In general, the four equations Eq. 27.64, Eq. 27.65, Eq. 27.66, and Eq. 27.67 make up a linear system of equations which can be solved by any method discussed in section 25.2 or section 25.3. However, in this case, the system is so simple that it can be solved by hand. From Eq. 27.65 we can see that P₁= 0 in which case we are left with the following three equations

$\begin{array}{lllllll}{p}_0\hfill & +\hfill & R^2{p}_2\hfill & +\hfill & R^3{p}_3\hfill & =\hfill & 0\hfill \end{array}$

$\begin{array}{lllllll}\hfill & +\hfill & 4p_2\hfill & +\hfill & 3R{p}_3\hfill & =\hfill & \frac{1}{\eta }\frac{dp}{dz}\hfill \end{array}$

$\begin{array}{lllllll}\hfill & +\hfill & 4p_2\hfill & +\hfill & 6R{p}_3\hfill & =\hfill & \frac{1}{\eta }\frac{dp}{dz}\hfill \end{array}$

Subtracting Eq. 27.69 from Eq. 27.70 yields

$3R{p}_3=0\to p_3=0$

in which case we find from Eq. 27.69 that

$p_2=\frac{1}{4\eta }\frac{dp}{dz}$

and from Eq. 27.68 that

$p_0=-R^2{p}_2=-\frac{R^2}{4\eta }\frac{dp}{dz}$

At this point, all unknowns have been determined and we can note down the final solution according to Eq. 27.62

$\begin{array}{ll}v\left(r\right)\hfill & =T\left(r,p_0,p_1,p_2,p_3\right)\hfill \\ \hfill & =p_0+p_{1}r+p_2{r}^2+p_3{r}^3\hfill \\ \hfill & =\frac{1}{4\eta }\frac{dp}{dz}\left(r^2-R^2\right)\hfill \\ \hfill & =\frac{R^2}{4\eta }\frac{dp}{dz}\left({\left(\frac{r}{R}\right)}^2-1\right)\hfill \end{array}$

which obviously is the correct solution (see Eq. 16.20).

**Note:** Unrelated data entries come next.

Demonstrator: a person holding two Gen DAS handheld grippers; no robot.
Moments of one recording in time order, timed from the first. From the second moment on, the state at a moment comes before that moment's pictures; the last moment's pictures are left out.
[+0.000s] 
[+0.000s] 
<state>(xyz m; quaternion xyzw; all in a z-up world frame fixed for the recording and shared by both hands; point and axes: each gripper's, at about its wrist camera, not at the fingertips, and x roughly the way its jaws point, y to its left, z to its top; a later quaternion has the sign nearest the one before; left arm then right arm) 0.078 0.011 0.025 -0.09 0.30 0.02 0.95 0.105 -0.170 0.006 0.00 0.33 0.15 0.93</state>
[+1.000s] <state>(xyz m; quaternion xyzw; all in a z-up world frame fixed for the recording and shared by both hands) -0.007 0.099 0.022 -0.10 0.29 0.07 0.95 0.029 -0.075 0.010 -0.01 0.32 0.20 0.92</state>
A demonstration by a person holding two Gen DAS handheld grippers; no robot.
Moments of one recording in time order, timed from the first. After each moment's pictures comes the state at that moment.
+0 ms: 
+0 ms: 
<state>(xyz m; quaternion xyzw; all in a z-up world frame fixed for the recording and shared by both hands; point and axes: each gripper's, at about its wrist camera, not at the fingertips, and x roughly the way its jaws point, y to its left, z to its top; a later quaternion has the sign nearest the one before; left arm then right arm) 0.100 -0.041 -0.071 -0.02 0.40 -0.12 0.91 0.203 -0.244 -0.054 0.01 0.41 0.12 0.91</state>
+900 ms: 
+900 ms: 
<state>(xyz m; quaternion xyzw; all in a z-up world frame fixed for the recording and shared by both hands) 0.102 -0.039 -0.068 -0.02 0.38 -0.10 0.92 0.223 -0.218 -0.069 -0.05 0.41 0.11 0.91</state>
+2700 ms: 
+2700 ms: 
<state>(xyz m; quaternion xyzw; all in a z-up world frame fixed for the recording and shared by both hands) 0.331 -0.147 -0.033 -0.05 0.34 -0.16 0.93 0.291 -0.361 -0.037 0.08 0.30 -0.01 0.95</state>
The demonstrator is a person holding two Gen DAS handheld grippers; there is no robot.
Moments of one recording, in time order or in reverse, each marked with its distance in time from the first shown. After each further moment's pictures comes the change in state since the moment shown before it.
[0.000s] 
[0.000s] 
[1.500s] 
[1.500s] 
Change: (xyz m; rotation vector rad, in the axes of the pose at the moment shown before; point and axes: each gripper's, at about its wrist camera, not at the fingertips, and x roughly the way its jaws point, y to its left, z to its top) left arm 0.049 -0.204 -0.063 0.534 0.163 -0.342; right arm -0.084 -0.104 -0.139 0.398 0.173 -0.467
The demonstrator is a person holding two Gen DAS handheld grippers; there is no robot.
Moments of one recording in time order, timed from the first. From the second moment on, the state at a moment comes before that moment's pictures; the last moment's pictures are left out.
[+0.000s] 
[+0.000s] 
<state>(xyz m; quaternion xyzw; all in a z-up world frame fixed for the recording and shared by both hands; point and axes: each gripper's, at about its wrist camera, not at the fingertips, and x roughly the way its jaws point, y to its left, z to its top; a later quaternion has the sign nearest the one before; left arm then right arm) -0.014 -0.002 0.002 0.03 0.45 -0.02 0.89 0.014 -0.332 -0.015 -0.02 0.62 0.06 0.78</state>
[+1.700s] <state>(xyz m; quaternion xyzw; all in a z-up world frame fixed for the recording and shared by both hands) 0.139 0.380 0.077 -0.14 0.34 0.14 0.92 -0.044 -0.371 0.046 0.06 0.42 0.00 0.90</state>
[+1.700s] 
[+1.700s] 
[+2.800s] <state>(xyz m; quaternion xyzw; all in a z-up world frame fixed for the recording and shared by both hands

Assessment. This result is somewhat astonishing as we did (in the classical sense) not even use numerical methods to solve it. This is due to the nature of the trial function we used. We picked the correct type of collocation function which allowed us to simply determine the missing coefficients. Obviously, if we had chosen a different collocation function we would have been left with somewhat different results, which would have required a numerical derivation.

27.4.4.6 Summary

In this section we have discussed function approximation methods and how they are used to solve ODEs with boundary conditions. Approximation methods are a large class of methods that are used in many aspects of numerical modeling. We have briefly outlined their use using the Navier-Stokes equation in cylindrical coordinates as exemplary ODE for which we were able to derive the correct solution.